§ **RAW DATA**
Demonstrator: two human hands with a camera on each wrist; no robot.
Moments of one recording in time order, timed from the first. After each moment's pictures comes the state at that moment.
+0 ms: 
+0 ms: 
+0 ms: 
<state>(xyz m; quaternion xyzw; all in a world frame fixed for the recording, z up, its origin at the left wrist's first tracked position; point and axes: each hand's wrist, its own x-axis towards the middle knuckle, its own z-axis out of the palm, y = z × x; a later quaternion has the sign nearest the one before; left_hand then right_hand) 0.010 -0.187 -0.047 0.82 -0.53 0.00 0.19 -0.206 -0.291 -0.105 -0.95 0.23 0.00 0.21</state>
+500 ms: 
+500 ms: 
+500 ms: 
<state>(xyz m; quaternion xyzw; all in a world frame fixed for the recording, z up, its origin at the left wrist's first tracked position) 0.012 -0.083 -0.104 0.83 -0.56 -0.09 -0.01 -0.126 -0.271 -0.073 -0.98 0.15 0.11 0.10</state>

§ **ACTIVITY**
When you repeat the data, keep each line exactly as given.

§ **THE ANSWER**
Demonstrator: two human hands with a camera on each wrist; no robot.
Moments of one recording in time order, timed from the first. After each moment's pictures comes the state at that moment.
+0 ms: 
+0 ms: 
+0 ms: 
<state>(xyz m; quaternion xyzw; all in a world frame fixed for the recording, z up, its origin at the left wrist's first tracked position; point and axes: each hand's wrist, its own x-axis towards the middle knuckle, its own z-axis out of the palm, y = z × x; a later quaternion has the sign nearest the one before; left_hand then right_hand) 0.010 -0.187 -0.047 0.82 -0.53 0.00 0.19 -0.206 -0.291 -0.105 -0.95 0.23 0.00 0.21</state>
+500 ms: 
+500 ms: 
+500 ms: 
<state>(xyz m; quaternion xyzw; all in a world frame fixed for the recording, z up, its origin at the left wrist's first tracked position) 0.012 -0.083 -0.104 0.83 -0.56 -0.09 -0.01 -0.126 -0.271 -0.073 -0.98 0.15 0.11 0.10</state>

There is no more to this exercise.